_WHAT THE EXERCISE ASKS_
Your answer must be every line of the data that holds the string "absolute".

Extracted records
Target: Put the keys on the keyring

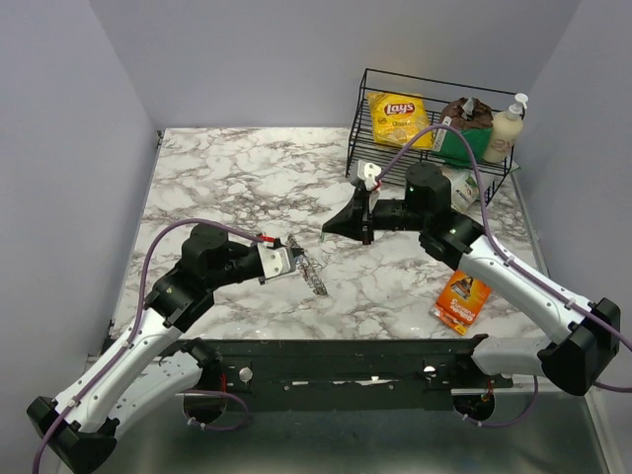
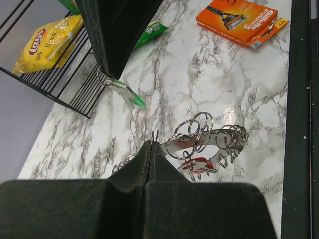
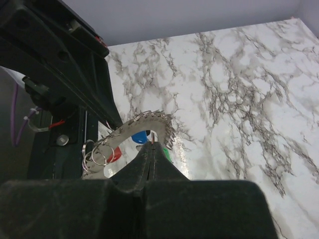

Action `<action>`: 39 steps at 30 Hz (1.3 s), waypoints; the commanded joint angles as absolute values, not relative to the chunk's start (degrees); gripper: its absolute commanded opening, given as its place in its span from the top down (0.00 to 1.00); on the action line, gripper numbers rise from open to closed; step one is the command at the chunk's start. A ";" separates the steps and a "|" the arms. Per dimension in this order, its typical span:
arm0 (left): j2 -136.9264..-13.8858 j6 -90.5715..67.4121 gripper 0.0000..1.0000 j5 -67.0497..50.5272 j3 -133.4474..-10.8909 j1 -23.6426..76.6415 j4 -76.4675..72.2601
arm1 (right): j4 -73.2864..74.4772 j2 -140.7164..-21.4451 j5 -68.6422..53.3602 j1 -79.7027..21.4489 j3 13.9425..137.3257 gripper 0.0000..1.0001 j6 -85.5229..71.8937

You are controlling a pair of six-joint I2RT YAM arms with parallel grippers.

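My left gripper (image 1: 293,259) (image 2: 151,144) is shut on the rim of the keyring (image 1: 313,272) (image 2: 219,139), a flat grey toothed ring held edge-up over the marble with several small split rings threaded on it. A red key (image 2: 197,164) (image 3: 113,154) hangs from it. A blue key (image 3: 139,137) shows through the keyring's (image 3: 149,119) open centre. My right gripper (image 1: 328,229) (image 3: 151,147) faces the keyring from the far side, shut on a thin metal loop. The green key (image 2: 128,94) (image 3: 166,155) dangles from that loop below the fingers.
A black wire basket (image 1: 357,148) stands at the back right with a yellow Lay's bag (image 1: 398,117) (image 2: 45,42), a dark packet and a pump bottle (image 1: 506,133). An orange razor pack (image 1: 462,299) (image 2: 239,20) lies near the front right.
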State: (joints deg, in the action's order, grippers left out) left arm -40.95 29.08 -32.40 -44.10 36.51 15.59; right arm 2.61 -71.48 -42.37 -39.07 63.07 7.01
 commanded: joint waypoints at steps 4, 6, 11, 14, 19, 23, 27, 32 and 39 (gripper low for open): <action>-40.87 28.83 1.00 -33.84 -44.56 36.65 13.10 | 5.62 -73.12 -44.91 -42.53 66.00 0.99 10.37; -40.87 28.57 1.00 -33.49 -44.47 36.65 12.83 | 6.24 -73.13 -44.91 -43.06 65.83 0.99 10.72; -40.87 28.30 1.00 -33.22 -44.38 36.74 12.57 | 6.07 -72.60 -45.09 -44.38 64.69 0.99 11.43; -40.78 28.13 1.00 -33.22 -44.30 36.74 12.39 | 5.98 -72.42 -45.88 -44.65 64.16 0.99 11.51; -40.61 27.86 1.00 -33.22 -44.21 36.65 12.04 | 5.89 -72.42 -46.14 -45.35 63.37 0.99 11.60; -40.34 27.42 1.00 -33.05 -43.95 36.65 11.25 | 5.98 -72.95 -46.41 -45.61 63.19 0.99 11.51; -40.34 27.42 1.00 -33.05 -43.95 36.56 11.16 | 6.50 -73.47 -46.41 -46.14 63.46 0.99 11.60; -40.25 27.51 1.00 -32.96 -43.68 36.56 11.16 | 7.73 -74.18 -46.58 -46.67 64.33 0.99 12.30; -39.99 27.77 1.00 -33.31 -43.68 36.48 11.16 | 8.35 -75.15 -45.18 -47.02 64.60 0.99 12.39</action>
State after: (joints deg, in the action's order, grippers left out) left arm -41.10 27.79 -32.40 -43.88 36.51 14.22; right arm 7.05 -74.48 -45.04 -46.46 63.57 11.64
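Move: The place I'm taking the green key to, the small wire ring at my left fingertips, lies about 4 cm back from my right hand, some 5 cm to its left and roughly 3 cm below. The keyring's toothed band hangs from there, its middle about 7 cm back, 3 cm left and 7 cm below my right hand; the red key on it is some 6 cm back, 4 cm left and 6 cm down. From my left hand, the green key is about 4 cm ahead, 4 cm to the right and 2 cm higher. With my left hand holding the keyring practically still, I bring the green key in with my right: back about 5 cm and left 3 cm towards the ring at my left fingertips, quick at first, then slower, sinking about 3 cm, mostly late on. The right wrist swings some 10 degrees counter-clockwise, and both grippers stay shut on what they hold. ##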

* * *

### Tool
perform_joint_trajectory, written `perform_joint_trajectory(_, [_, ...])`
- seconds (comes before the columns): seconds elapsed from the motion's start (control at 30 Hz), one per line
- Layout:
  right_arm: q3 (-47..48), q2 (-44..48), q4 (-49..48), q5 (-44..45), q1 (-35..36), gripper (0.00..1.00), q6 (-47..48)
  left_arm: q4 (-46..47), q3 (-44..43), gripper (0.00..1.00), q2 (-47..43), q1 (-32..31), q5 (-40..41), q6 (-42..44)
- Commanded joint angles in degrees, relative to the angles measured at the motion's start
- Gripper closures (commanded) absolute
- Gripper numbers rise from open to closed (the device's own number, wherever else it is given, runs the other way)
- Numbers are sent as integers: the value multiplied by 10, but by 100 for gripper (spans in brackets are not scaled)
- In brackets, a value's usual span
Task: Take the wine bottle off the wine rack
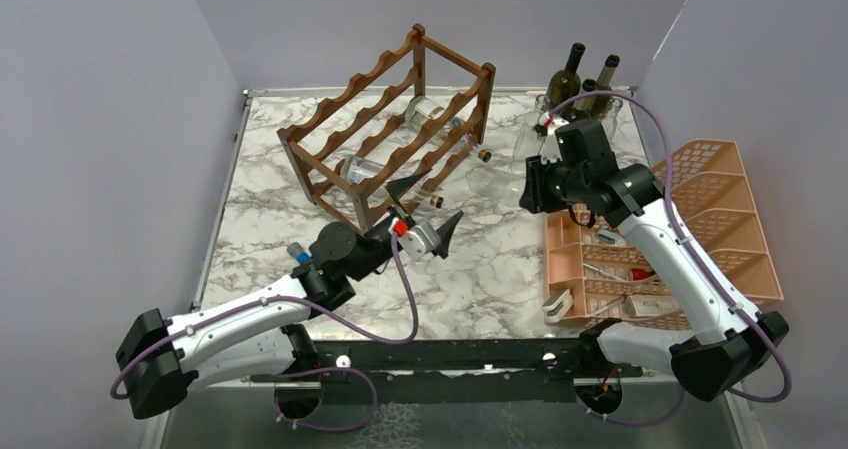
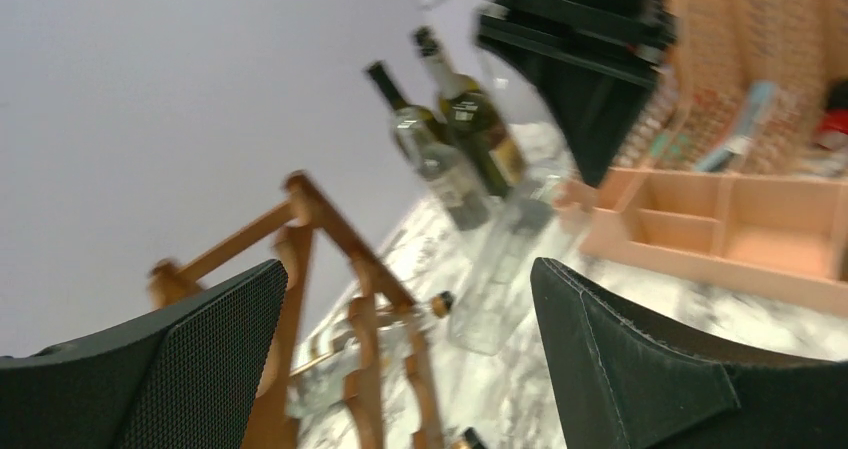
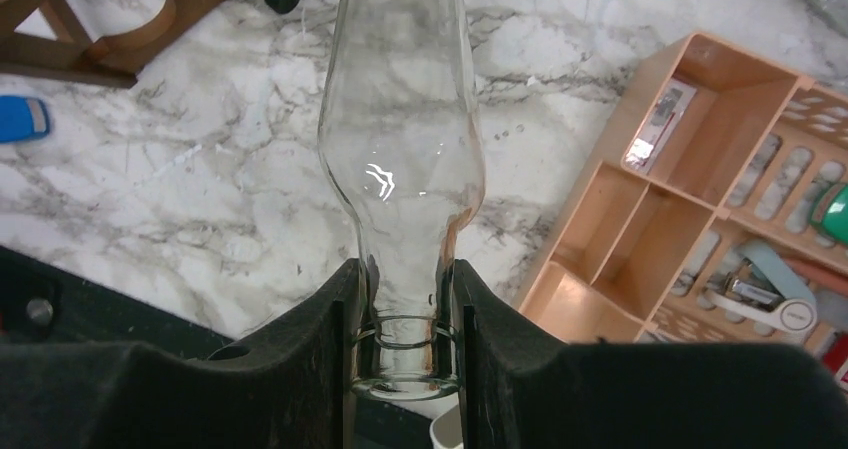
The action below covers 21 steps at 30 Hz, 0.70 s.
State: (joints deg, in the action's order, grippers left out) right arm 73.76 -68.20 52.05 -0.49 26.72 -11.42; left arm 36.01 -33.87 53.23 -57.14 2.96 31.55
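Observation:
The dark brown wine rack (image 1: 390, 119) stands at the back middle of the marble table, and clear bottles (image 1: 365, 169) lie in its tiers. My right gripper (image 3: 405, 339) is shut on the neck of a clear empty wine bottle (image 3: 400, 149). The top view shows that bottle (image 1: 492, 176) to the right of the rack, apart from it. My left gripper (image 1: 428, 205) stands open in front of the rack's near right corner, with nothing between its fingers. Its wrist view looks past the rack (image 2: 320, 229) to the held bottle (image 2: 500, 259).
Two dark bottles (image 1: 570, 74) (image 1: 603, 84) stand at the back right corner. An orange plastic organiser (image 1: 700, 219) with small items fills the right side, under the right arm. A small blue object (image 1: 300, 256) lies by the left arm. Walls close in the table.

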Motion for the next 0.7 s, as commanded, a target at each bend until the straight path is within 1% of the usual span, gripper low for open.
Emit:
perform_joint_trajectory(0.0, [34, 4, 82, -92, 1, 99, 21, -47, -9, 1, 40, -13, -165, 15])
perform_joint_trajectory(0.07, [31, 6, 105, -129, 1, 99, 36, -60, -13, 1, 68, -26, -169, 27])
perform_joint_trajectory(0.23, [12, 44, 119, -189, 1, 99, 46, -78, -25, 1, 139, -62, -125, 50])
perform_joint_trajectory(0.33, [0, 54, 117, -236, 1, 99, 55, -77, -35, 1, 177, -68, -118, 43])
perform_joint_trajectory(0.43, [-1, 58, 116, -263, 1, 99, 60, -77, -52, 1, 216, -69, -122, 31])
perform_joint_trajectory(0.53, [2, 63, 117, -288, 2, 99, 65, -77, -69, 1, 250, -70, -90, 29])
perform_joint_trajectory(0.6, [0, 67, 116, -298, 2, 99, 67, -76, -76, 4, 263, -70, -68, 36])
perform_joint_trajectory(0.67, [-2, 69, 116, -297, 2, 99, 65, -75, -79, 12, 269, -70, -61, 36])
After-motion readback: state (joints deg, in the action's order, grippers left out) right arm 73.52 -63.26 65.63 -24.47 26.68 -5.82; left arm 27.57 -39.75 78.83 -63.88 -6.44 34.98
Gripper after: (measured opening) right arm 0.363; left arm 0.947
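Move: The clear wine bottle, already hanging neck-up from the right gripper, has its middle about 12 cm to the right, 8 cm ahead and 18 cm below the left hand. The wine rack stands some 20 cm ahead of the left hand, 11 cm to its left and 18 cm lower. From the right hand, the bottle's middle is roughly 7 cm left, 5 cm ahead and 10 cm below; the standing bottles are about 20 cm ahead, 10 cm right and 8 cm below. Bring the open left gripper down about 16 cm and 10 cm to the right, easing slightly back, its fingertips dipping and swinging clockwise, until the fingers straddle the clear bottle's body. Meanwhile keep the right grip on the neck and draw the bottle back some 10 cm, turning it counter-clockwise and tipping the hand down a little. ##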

_WRITTEN REPLY_
Action `<action>`: 39 steps at 30 Hz (1.3 s), waypoints; the commanded joint angles as absolute values, not relative to the chunk's start (degrees); gripper: its absolute commanded opening, given as its place in its span from the top down (0.00 to 1.00); on the action line, gripper numbers rise from open to closed; step one is the command at the chunk's start. A ";" separates the steps and a "|" the arms. Per dimension in this order, its typical span:
- Gripper closures (commanded) absolute

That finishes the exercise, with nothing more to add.